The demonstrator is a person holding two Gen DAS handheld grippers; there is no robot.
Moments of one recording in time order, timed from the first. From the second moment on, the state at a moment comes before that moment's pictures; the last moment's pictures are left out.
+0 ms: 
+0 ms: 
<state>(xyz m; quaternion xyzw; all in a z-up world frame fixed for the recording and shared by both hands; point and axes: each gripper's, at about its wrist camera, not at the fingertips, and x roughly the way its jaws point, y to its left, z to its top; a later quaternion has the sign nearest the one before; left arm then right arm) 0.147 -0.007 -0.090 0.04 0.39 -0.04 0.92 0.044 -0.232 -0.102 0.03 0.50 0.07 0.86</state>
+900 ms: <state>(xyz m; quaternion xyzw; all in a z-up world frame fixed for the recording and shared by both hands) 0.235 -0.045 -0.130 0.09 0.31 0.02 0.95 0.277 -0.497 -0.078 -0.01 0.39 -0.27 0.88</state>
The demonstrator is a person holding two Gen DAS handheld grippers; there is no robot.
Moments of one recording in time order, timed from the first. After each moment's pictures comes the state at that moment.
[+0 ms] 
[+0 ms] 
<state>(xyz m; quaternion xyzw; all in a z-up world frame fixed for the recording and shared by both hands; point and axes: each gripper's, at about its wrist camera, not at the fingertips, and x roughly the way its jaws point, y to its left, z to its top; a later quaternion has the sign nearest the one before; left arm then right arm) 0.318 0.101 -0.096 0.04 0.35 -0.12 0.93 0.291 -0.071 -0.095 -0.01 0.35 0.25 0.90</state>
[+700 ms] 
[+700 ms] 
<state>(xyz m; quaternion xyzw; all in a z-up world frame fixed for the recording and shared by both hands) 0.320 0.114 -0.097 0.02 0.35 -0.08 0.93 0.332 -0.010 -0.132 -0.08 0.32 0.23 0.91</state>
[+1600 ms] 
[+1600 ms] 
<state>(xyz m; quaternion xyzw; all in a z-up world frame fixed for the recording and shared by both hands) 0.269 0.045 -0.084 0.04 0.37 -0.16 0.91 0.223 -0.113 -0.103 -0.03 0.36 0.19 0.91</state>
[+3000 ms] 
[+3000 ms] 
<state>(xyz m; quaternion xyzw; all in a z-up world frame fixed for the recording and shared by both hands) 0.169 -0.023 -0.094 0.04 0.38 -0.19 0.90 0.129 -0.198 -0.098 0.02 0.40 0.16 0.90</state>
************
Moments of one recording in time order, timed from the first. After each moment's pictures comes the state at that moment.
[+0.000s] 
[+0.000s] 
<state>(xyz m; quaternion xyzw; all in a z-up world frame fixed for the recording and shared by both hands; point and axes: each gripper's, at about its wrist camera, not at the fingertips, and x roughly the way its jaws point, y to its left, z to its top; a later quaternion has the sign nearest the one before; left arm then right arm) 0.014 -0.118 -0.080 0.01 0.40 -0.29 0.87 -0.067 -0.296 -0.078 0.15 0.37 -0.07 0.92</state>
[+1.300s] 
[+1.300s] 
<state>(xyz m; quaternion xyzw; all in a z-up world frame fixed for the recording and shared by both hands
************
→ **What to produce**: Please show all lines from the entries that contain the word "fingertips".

→ **Result**:
<state>(xyz m; quaternion xyzw; all in a z-up world frame fixed for the recording and shared by both hands; point and axes: each gripper's, at about its wrist camera, not at the fingertips, and x roughly the way its jaws point, y to its left, z to its top; a later quaternion has the sign nearest the one before; left arm then right arm) 0.147 -0.007 -0.090 0.04 0.39 -0.04 0.92 0.044 -0.232 -0.102 0.03 0.50 0.07 0.86</state>
<state>(xyz m; quaternion xyzw; all in a z-up world frame fixed for the recording and shared by both hands; point and axes: each gripper's, at about its wrist camera, not at the fingertips, and x roughly the way its jaws point, y to its left, z to its top; a later quaternion has the sign nearest the one before; left arm then right arm) 0.318 0.101 -0.096 0.04 0.35 -0.12 0.93 0.291 -0.071 -0.095 -0.01 0.35 0.25 0.90</state>
<state>(xyz m; quaternion xyzw; all in a z-up world frame fixed for the recording and shared by both hands; point and axes: each gripper's, at about its wrist camera, not at the fingertips, and x roughly the way its jaws point, y to its left, z to its top; a later quaternion has the sign nearest the one before; left arm then right arm) 0.014 -0.118 -0.080 0.01 0.40 -0.29 0.87 -0.067 -0.296 -0.078 0.15 0.37 -0.07 0.92</state>

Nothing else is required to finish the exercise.